HMB is defined by the American College of Obstetricians and Gynecologists as bleeding lasting for longer than 7 days or the loss of more than 80 mL of blood per menstrual cycle. The International Federation of Gynecology and Obstetrics defines HMB more subjectively as excessive menstrual blood loss that interferes with a woman’s physical, emotional, social, and material quality of life.

“You can’t just ask a patient, ‘do you have heavy menstrual bleeding?’ It can’t be a yes-or-no question because patients and families often don’t know what is heavy [and what is] not. They only know what they experience. They don’t have anything to compare it to. Physicians have to get comfortable with asking specific questions about the duration and amount of flow and the amount of products patients are using,” said Dr O’Brien.
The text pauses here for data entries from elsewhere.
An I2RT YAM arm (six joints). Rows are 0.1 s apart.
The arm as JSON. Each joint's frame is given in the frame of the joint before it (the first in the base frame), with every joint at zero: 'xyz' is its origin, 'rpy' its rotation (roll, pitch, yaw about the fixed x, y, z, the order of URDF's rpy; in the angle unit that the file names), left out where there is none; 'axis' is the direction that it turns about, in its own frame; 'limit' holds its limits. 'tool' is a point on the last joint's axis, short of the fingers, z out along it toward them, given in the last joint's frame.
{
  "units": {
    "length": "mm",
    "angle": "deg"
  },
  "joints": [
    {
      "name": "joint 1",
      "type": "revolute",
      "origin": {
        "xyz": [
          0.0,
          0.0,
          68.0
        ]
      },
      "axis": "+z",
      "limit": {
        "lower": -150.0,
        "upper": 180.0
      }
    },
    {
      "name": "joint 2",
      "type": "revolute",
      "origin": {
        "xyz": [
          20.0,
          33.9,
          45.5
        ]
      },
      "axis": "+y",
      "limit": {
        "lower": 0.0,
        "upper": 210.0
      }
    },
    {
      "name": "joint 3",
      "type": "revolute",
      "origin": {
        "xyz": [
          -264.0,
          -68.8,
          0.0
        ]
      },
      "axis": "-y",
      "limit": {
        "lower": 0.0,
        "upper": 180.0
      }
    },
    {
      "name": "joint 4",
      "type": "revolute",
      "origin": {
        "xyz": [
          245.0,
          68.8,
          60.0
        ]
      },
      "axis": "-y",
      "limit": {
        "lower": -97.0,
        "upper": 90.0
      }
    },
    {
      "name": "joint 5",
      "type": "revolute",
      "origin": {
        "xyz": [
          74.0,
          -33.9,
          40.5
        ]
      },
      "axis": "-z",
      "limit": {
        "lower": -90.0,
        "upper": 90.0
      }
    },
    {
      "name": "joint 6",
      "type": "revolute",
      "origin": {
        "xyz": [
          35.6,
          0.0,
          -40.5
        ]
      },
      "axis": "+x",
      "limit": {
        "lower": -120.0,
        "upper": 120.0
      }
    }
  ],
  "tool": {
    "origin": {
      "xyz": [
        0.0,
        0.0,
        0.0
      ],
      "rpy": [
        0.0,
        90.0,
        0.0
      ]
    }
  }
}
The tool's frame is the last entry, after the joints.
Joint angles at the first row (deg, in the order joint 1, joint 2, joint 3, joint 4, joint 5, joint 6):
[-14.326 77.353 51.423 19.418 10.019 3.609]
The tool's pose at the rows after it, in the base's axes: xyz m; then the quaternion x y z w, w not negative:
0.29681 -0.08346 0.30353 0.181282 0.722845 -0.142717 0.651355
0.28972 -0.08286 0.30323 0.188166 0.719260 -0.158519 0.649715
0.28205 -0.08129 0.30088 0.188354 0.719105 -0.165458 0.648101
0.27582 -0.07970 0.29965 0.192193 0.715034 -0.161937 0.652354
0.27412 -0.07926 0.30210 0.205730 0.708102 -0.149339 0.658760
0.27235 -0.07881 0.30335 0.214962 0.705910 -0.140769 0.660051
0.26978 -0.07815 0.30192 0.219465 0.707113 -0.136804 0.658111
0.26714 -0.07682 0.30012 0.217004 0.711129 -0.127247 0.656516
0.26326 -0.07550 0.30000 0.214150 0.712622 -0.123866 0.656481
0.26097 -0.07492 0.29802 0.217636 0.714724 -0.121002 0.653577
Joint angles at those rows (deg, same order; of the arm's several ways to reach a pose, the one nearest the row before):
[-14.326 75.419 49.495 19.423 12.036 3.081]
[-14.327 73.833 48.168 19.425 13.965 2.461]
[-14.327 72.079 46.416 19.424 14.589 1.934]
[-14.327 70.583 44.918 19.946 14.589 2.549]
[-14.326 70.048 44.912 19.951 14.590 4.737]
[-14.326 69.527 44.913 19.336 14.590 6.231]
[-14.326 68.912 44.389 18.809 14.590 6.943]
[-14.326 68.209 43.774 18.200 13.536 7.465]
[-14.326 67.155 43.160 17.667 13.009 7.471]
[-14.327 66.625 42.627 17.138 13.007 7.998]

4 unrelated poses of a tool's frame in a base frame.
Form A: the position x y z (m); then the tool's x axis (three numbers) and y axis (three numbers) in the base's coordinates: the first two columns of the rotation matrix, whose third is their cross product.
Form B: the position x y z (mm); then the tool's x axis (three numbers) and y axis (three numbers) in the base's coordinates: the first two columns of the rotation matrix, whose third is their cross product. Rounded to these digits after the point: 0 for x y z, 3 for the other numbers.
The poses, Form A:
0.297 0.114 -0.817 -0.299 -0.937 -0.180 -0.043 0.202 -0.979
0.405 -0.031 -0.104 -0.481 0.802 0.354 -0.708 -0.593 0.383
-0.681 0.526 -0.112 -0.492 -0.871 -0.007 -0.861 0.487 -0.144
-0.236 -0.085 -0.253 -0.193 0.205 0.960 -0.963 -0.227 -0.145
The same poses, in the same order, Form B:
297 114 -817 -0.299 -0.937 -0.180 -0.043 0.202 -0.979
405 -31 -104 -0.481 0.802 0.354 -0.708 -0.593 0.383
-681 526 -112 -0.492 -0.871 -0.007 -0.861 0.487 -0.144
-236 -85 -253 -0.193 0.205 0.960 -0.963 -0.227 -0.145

The pictorial blood assessment chart (PBAC) is the tool used most commonly to measure menstrual blood loss. Patients are asked to count the number of menstrual products they have used and to estimate the degree of soiling during the menstrual period. Different numbers and degrees are associated with numerical values, and a score over 100 indicates HMB. However, most studies using the PBAC have been conducted in adults; therefore, data on its sensitivity, specificity, and predictive values in adolescent girls are lacking. Additional indicators of HMB include soaking a pad or tampon within 1 hour, soaking bedclothes, a low ferritin level, or anemia.
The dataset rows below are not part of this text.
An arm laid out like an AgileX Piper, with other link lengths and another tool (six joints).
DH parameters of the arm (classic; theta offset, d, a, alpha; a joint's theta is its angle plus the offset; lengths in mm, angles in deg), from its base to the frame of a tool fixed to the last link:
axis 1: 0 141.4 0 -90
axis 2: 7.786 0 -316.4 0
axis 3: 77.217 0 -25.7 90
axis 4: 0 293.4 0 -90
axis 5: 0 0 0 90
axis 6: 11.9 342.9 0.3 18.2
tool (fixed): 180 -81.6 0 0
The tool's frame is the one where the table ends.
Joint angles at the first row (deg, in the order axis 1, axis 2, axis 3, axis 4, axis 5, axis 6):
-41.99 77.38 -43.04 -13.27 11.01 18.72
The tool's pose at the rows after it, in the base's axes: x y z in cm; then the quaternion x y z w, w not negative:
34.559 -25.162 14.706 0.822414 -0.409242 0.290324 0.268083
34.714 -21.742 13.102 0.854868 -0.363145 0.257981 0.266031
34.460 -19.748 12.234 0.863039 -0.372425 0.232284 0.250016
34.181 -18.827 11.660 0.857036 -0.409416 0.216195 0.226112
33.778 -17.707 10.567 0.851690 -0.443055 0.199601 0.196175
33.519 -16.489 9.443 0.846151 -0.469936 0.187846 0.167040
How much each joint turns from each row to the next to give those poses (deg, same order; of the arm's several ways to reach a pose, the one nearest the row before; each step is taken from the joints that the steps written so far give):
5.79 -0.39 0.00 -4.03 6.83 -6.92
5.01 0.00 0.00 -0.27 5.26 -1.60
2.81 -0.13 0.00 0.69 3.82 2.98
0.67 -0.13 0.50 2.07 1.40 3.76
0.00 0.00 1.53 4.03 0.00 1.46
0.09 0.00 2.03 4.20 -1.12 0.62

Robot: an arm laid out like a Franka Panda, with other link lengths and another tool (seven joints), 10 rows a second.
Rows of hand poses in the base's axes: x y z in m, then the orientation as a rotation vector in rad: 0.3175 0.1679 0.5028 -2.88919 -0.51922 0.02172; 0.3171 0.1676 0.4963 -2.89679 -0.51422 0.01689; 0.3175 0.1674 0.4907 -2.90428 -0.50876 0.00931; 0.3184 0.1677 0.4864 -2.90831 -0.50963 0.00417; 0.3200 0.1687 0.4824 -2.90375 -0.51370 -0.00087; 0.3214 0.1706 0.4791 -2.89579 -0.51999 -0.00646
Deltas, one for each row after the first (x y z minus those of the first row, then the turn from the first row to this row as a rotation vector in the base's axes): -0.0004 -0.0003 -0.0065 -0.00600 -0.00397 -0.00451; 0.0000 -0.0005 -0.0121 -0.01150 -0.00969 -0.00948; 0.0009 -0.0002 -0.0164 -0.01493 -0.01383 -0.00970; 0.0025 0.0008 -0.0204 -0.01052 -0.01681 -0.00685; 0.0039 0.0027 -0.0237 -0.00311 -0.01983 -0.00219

“It is important for trainees to get familiar with taking a detailed menstrual history,” said Dr O’Brien. “Honestly, after someone does this several times, it becomes much more familiar and less awkward. I think that a lot of physicians feel a bit uncomfortable taking a detailed menstrual history, and so they’re not educating their trainees on that topic either.”

She continued, “Half the people in the world have a menstrual period for many years of their lives, and so it’s not something that we should be embarrassed to ask about or embarrassed to talk about, certainly in a medical setting.”